Available data:
Start of Block
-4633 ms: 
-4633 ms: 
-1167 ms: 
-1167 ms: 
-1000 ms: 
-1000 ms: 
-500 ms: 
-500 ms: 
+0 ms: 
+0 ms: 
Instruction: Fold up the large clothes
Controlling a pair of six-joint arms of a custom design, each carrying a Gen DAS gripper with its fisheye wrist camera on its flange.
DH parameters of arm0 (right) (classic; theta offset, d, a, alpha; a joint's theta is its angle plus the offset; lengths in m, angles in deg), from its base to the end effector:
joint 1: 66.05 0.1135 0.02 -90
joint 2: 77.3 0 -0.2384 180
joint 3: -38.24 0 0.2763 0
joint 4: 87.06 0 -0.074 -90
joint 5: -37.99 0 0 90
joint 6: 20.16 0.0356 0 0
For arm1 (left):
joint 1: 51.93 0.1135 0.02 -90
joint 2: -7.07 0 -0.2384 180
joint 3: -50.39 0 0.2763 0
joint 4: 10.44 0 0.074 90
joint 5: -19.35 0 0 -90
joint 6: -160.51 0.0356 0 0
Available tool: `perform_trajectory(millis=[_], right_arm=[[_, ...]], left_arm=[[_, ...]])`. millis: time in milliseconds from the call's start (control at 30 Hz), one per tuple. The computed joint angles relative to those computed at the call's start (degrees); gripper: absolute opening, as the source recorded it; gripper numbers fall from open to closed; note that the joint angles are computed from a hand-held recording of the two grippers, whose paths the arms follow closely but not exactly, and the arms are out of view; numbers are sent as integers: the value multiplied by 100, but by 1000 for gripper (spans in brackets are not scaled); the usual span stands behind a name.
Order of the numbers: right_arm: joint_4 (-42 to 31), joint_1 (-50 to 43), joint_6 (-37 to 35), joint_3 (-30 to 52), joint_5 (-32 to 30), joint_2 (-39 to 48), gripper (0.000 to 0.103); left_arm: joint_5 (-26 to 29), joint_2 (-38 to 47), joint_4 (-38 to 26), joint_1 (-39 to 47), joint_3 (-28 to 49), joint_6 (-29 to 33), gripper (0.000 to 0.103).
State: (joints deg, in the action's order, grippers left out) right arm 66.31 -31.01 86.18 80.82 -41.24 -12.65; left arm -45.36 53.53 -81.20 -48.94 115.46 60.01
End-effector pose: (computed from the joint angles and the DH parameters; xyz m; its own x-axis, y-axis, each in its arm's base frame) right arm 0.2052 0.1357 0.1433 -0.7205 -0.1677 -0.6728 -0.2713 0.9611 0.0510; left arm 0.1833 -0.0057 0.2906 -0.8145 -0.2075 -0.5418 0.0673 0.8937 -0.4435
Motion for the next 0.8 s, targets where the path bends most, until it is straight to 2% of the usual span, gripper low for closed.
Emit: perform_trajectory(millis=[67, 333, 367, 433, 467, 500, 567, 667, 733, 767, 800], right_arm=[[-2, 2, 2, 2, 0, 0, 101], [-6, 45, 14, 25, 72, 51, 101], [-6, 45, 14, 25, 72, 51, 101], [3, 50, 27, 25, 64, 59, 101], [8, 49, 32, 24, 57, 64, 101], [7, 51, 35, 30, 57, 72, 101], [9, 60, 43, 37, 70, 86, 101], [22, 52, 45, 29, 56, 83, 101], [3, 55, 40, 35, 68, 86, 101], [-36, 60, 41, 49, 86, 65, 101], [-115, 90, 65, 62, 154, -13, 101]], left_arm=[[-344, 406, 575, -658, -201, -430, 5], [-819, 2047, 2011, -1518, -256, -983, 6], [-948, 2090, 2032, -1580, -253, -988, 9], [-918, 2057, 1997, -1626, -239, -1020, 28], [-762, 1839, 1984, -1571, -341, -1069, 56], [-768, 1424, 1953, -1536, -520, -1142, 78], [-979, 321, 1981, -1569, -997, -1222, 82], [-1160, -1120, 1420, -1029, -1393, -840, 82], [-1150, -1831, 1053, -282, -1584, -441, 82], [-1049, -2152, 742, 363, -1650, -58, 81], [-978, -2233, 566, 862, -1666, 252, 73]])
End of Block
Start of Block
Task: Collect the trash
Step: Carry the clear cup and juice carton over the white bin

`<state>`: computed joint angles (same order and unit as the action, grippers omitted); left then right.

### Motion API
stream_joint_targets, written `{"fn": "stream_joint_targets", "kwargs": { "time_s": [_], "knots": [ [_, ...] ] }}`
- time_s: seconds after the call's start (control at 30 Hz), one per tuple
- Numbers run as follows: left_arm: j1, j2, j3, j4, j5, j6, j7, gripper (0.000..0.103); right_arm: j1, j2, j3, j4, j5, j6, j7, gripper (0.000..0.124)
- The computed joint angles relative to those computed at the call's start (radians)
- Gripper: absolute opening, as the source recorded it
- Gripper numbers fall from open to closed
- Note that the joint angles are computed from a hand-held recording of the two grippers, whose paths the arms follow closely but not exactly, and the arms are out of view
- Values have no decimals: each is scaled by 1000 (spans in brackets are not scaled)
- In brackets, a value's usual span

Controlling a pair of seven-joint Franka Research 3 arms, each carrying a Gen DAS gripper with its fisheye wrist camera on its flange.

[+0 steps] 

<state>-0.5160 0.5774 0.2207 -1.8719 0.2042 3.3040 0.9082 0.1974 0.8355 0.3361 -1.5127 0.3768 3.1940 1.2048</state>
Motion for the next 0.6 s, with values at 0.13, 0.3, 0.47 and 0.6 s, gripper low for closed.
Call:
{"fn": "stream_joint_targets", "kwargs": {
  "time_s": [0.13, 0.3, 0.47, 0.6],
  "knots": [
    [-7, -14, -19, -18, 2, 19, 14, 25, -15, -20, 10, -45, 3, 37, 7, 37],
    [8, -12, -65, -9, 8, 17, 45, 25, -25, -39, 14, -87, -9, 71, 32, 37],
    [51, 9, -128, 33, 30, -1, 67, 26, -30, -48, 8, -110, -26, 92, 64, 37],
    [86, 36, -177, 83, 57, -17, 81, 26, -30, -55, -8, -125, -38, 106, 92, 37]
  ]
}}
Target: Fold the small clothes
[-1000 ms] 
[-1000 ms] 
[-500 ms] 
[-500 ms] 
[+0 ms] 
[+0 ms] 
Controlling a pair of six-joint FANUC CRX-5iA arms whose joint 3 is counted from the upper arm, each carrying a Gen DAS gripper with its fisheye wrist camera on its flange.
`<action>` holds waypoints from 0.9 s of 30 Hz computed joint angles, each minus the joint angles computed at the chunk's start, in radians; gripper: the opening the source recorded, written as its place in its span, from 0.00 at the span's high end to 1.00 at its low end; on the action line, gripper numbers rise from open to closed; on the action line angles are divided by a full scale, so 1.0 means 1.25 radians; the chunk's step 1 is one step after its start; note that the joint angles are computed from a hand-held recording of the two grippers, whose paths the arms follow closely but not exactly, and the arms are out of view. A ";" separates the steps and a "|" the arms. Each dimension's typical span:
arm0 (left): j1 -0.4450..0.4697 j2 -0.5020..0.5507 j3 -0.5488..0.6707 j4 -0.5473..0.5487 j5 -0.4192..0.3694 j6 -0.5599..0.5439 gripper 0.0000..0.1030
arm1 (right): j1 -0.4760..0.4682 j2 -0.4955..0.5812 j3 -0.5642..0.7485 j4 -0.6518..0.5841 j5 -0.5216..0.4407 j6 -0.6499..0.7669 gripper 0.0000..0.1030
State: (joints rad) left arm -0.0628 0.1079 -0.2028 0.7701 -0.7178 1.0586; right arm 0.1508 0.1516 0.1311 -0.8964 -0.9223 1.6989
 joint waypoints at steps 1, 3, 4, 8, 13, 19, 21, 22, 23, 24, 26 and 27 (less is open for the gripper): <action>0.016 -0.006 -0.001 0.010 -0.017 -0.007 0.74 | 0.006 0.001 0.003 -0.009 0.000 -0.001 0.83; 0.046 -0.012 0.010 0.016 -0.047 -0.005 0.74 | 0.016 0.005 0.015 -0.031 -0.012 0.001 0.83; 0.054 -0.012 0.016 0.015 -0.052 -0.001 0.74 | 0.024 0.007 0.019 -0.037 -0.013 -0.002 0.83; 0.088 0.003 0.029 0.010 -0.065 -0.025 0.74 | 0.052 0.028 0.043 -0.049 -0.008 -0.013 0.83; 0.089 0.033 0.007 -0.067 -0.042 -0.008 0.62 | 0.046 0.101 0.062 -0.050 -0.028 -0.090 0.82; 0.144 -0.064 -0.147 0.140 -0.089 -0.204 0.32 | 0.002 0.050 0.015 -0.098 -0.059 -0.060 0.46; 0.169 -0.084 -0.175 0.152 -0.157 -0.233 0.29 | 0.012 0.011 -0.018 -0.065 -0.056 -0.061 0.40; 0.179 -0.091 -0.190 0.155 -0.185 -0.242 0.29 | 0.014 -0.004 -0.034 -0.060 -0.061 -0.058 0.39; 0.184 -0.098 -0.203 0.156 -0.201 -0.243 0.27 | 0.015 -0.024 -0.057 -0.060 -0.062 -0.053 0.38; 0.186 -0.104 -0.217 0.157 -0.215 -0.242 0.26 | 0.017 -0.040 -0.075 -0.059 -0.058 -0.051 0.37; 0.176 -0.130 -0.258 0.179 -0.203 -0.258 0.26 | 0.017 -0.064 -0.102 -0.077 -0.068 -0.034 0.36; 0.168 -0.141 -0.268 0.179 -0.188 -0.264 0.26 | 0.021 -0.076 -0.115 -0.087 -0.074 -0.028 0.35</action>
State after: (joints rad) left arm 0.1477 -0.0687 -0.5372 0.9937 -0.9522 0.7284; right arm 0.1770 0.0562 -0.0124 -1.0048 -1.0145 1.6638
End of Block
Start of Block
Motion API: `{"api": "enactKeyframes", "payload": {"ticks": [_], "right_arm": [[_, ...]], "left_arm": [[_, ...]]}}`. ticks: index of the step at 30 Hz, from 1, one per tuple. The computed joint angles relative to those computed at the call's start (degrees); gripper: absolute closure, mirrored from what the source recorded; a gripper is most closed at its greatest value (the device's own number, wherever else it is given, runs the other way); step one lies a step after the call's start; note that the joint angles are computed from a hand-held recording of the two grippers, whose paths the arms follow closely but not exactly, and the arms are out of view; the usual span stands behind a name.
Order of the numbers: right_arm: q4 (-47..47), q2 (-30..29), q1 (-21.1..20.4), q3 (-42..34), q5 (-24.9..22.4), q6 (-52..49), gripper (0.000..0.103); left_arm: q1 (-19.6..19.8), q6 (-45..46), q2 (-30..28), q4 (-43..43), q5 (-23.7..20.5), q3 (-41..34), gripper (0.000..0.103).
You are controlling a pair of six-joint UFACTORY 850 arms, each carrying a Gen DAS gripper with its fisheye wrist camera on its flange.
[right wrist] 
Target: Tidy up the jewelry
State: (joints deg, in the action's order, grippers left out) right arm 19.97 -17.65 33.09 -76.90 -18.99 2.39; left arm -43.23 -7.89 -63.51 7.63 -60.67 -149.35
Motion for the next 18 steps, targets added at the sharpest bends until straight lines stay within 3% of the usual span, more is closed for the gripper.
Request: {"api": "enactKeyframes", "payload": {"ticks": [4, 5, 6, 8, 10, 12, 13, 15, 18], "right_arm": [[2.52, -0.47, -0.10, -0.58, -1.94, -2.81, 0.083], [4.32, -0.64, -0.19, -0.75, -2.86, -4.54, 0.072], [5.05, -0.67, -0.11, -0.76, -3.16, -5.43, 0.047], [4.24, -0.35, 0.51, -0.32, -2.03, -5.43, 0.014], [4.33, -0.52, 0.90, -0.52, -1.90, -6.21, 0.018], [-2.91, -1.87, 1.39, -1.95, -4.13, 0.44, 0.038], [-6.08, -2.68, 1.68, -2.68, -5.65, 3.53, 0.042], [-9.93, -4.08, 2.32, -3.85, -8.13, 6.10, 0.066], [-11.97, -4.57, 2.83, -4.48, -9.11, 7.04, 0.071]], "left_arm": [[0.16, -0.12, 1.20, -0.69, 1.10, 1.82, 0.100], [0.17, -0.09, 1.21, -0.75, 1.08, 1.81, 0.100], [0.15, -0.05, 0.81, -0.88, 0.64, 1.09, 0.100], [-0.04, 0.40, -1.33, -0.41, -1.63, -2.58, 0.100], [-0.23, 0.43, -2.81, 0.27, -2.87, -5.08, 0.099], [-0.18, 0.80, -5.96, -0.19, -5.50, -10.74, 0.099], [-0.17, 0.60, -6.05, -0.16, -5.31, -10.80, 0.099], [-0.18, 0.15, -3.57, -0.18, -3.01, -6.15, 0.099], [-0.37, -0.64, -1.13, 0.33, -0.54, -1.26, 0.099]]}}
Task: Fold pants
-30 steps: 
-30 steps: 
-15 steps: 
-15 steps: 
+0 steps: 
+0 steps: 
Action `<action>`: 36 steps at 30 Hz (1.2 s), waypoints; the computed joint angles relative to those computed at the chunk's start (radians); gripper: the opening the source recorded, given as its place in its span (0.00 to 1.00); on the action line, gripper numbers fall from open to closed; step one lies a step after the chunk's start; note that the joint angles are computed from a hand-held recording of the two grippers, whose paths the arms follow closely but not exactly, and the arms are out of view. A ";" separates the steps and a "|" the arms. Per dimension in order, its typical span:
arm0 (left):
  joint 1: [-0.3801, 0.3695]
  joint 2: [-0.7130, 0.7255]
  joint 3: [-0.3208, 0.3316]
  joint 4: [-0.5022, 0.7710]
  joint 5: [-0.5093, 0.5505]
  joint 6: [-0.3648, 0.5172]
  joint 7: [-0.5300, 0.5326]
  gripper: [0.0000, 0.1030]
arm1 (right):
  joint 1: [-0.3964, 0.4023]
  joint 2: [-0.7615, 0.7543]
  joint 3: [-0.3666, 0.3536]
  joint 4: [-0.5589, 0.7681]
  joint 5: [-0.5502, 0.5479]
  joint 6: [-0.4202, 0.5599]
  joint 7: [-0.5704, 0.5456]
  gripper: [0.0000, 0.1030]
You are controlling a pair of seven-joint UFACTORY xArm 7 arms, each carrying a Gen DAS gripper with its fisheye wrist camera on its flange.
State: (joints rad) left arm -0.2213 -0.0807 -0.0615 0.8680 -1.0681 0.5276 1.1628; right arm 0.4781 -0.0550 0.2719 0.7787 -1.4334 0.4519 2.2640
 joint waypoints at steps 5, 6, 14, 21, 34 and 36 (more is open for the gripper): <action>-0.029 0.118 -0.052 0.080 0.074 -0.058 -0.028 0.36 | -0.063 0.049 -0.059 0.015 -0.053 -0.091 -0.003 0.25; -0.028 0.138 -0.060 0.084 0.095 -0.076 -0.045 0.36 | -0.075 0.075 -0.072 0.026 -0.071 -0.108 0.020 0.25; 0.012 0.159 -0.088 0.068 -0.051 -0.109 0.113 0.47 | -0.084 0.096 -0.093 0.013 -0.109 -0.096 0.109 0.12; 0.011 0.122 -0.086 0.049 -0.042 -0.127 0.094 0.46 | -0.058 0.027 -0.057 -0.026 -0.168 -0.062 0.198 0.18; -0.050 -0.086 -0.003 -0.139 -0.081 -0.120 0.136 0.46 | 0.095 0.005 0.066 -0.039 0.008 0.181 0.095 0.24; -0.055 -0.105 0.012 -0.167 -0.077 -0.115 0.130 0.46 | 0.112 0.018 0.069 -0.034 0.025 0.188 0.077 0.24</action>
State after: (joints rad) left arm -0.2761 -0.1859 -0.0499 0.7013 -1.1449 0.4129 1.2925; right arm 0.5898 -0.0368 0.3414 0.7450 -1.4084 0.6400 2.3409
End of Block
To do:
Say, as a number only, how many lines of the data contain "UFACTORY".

Expected output:
2